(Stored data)
%%
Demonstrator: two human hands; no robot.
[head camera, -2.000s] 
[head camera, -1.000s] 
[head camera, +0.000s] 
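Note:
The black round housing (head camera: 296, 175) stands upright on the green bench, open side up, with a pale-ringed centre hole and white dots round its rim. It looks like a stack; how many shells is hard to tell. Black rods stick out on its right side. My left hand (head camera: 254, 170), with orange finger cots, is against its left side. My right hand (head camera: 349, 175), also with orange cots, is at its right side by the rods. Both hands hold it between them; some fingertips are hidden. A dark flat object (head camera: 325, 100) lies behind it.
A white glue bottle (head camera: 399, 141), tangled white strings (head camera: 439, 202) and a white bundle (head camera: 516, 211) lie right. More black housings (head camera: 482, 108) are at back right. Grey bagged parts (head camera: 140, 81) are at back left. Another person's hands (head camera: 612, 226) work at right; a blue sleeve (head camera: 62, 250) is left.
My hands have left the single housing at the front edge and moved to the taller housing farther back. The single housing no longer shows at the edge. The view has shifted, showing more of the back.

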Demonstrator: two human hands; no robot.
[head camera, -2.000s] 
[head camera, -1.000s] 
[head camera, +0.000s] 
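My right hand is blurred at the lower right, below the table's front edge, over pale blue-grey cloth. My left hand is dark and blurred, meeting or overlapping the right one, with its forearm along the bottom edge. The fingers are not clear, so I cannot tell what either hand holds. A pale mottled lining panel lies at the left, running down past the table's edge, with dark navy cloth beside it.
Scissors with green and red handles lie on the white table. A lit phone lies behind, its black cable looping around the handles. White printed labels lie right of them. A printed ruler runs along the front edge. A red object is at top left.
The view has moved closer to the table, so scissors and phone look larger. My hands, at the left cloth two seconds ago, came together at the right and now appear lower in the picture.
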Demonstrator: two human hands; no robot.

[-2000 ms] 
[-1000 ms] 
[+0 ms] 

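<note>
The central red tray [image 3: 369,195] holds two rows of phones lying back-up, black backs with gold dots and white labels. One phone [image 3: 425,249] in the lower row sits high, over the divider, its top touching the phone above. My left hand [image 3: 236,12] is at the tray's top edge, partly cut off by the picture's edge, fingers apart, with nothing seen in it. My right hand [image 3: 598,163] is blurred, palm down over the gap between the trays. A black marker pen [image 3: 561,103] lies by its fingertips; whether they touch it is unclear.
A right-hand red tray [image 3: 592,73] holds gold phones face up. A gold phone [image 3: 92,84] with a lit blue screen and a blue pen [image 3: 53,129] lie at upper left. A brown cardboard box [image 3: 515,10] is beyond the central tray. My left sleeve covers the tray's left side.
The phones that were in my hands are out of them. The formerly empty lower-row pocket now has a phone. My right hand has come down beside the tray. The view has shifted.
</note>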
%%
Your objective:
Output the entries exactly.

Answer space:
Demonstrator: two human hands; no robot.
[head camera, -2.000s] 
[head camera, -1.000s] 
[head camera, +0.000s] 
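Note:
The black round housing (head camera: 296, 175) stands upright on the green bench, open side up, with a pale-ringed centre hole and white dots round its rim. It looks like a stack; how many shells is hard to tell. Black rods stick out on its right side. My left hand (head camera: 254, 170), with orange finger cots, is against its left side. My right hand (head camera: 349, 175), also with orange cots, is at its right side by the rods. Both hands hold it between them; some fingertips are hidden. A dark flat object (head camera: 325, 100) lies behind it.
A white glue bottle (head camera: 399, 141), tangled white strings (head camera: 439, 202) and a white bundle (head camera: 516, 211) lie right. More black housings (head camera: 482, 108) are at back right. Grey bagged parts (head camera: 140, 81) are at back left. Another person's hands (head camera: 612, 226) work at right; a blue sleeve (head camera: 62, 250) is left.
My hands have left the single housing at the front edge and moved to the taller housing farther back. The single housing no longer shows at the edge. The view has shifted, showing more of the back.
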
Demonstrator: two human hands; no robot.
[head camera, -2.000s] 
[head camera, -1.000s] 
[head camera, +0.000s] 
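My right hand is blurred at the lower right, below the table's front edge, over pale blue-grey cloth. My left hand is dark and blurred, meeting or overlapping the right one, with its forearm along the bottom edge. The fingers are not clear, so I cannot tell what either hand holds. A pale mottled lining panel lies at the left, running down past the table's edge, with dark navy cloth beside it.
Scissors with green and red handles lie on the white table. A lit phone lies behind, its black cable looping around the handles. White printed labels lie right of them. A printed ruler runs along the front edge. A red object is at top left.
The view has moved closer to the table, so scissors and phone look larger. My hands, at the left cloth two seconds ago, came together at the right and now appear lower in the picture.
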Demonstrator: two human hands; no robot.

[-2000 ms] 
[-1000 ms] 
[+0 ms] 

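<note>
The central red tray [image 3: 369,195] holds two rows of phones lying back-up, black backs with gold dots and white labels. One phone [image 3: 425,249] in the lower row sits high, over the divider, its top touching the phone above. My left hand [image 3: 236,12] is at the tray's top edge, partly cut off by the picture's edge, fingers apart, with nothing seen in it. My right hand [image 3: 598,163] is blurred, palm down over the gap between the trays. A black marker pen [image 3: 561,103] lies by its fingertips; whether they touch it is unclear.
A right-hand red tray [image 3: 592,73] holds gold phones face up. A gold phone [image 3: 92,84] with a lit blue screen and a blue pen [image 3: 53,129] lie at upper left. A brown cardboard box [image 3: 515,10] is beyond the central tray. My left sleeve covers the tray's left side.
The phones that were in my hands are out of them. The formerly empty lower-row pocket now has a phone. My right hand has come down beside the tray. The view has shifted.
</note>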

This output is now complete.